Ranger Column Masking

Ranger column masking hides sensitive columnar data in Impala query output. For example, you can define a policy that reveals only the first or last four characters of column data. Column masking is enabled by default. The Impala behavior mimics Hive behavior with respect to column masking. For more information, see the Apache Ranger documentation.

The following table lists all supported, built-in mask types for defining column masking in a policy using the Ranger REST API.

Type	Name	Description	Transformer
MASK	Redact	Replace lowercase with 'x', uppercase with 'X', digits with '0'	mask({col})
MASK_SHOW_LAST_4	Partial mask: show last 4	Show last 4 characters; replace rest with 'x'	mask_show_last_n({col}, 4, 'x', 'x', 'x', -1, '1')
MASK_SHOW_FIRST_4	Partial mask: show first 4	Show first 4 characters; replace rest with 'x'	mask_show_first_n({col}, 4, 'x', 'x', 'x', -1, '1')
MASK_HASH	Hash	Hash the value	mask_hash({col})
MASK_NULL	Nullify	Replace with NULL	N/A
MASK_NONE	Unmasked (retain original value)	No masking	N/A
MASK_DATE_SHOW_YEAR	Date: show only year	Date: show only year	mask({col}, 'x', 'x', 'x', -1, '1', 1, 0, -1)
CUSTOM	Custom	Custom	N/A

Limitations on Mask Functions

The mask functions in Hive are implemented through GenericUDFs.
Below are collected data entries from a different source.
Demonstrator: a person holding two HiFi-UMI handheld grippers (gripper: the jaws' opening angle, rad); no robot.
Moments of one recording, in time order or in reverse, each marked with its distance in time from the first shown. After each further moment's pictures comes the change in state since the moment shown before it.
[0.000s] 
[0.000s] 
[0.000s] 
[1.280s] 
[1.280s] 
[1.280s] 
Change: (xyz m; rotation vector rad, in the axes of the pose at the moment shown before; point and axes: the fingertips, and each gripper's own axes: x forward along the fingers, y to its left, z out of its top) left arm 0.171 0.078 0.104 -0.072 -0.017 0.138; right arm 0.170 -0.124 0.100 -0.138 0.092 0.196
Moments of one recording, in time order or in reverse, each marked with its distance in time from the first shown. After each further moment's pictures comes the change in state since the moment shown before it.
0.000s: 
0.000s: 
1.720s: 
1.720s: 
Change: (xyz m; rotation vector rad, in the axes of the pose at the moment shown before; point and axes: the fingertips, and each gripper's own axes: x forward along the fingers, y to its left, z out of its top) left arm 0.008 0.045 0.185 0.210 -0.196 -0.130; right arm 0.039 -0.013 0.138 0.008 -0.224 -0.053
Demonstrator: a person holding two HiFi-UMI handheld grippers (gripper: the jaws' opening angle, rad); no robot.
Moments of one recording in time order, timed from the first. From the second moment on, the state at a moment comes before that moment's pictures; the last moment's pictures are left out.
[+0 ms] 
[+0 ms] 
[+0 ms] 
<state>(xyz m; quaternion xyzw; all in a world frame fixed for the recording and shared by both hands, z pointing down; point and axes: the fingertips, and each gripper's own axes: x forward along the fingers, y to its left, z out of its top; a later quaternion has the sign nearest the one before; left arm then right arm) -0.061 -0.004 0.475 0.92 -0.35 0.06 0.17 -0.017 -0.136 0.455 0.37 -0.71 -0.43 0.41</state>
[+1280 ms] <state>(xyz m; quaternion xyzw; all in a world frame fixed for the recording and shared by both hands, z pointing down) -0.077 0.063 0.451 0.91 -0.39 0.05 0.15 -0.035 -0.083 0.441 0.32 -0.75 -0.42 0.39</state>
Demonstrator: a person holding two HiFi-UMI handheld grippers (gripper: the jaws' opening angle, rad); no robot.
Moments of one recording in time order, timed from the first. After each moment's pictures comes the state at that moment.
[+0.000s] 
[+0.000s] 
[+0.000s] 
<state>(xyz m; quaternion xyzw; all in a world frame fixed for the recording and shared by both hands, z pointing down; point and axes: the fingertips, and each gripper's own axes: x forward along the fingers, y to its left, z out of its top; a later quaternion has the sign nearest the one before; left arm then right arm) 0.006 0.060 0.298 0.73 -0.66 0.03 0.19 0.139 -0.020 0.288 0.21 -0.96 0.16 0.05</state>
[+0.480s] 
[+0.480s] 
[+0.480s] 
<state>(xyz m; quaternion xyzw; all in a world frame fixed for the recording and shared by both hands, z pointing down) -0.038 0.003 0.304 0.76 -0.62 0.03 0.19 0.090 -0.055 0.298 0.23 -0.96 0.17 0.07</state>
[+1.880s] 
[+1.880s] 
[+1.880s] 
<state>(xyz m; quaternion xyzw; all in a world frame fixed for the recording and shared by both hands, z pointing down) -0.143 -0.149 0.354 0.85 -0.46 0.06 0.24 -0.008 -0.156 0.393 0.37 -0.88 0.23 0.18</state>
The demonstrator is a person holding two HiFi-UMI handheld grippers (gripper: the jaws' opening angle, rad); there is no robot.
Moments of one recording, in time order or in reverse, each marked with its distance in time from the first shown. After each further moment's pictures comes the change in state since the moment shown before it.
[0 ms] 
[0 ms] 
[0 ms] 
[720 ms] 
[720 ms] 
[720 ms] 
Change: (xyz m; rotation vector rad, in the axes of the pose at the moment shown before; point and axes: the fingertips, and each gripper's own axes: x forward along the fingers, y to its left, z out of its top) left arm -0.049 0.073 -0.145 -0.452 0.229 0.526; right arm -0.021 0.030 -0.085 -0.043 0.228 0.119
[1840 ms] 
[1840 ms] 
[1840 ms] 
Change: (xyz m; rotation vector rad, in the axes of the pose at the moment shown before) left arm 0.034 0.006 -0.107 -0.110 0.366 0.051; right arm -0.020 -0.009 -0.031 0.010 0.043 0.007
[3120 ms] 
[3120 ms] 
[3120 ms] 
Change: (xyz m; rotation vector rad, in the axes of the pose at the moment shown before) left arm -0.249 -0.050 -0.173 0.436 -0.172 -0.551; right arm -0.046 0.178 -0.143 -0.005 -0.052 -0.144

Even though Impala users can call Hive UDFs, Impala does not yet support Hive GenericUDFs, so you cannot use Hive's mask functions in Impala. However, Impala has builtin mask functions that are implemented through overloads. In Impala, when using mask functions, not all parameter combinations are supported. These mask functions are introduced in Impala 3.4

The following list includes all the implemented overloads.

Overloads used by Ranger default masking policies,
Overloads with simple arguments,
Overload with all arguments in int type for full functionality. Char argument needs to be converted to their ASCII value.

To list the available overloads, use the following query:

show functions in _impala_builtins like "mask*";

Note:

An error message that states "No matching function with signature: mask..." implies that Impala does not contain the corresponding overload.